'''
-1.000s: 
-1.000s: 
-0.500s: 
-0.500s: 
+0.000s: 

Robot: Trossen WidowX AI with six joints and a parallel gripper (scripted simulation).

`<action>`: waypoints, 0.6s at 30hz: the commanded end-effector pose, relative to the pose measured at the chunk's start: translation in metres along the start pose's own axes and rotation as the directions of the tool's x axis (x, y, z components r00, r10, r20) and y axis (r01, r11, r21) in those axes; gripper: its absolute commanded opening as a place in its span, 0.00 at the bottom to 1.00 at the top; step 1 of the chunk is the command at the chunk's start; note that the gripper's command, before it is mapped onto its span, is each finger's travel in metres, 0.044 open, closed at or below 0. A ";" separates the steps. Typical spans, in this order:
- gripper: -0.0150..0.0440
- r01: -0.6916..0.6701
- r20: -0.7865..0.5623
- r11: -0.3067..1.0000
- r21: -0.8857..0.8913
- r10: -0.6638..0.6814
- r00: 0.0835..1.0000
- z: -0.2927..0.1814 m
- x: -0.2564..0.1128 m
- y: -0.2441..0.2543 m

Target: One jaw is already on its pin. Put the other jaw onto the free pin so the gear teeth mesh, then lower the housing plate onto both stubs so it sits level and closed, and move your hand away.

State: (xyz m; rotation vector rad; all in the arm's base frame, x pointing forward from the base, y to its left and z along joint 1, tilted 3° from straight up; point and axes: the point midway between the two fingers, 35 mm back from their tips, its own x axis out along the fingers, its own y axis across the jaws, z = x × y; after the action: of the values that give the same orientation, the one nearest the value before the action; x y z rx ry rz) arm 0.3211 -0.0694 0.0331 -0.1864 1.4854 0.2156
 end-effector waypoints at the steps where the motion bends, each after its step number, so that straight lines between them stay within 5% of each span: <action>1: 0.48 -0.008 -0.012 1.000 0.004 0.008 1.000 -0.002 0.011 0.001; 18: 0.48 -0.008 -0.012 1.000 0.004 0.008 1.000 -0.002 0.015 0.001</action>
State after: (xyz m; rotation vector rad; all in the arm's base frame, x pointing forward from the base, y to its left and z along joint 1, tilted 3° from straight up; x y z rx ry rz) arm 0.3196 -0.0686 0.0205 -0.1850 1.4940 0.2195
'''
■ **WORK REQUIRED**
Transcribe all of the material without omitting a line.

■ **SOLUTION TO THE PROBLEM**
-1.000s: 
-1.000s: 
-0.500s: 
-0.500s: 
+0.000s: 

Robot: Trossen WidowX AI with six joints and a parallel gripper (scripted simulation).

`<action>`: waypoints, 0.6s at 30hz: the commanded end-effector pose, relative to the pose measured at the chunk's start: translation in metres along the start pose's own axes and rotation as the directions of the tool's x axis (x, y, z components r00, r10, r20) and y axis (r01, r11, r21) in those axes; gripper: its absolute commanded opening as a place in its span, 0.00 at the bottom to 1.00 at the top; step 1 of the chunk is the command at the chunk's start; note that the gripper's command, before it is mapped onto its span, is each finger's travel in metres, 0.044 open, closed at or below 0. A ";" separates the steps. Typical spans, in this order:
- gripper: -0.0150..0.0440
- r01: -0.6916..0.6701
- r20: -0.7865..0.5623
- r11: -0.3067..1.0000
- r21: -0.8857..0.8913
- r10: -0.6638..0.6814
- r00: 0.0835..1.0000
- z: -0.2927..0.1814 m
- x: -0.2564..0.1128 m
- y: -0.2441..0.2543 m

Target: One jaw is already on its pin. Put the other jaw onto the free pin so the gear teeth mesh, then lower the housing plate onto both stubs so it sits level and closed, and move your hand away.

State: (xyz m; rotation vector rad; all in the arm's base frame, x pointing forward from the base, y to its left and z along joint 1, tilted 3° from straight up; point and axes: the point midway between the two fingers, 35 mm back from their tips, its own x axis out along the fingers, its own y axis across the jaws, z = x × y; after the action: of the values that give the same orientation, the one nearest the value before the action; x y z rx ry rz) arm 0.3211 -0.0694 0.0331 -0.1864 1.4854 0.2156
 end-effector waypoints at the steps where the motion bends, each after its step number, so that straight lines between them stay within 5% of each span: <action>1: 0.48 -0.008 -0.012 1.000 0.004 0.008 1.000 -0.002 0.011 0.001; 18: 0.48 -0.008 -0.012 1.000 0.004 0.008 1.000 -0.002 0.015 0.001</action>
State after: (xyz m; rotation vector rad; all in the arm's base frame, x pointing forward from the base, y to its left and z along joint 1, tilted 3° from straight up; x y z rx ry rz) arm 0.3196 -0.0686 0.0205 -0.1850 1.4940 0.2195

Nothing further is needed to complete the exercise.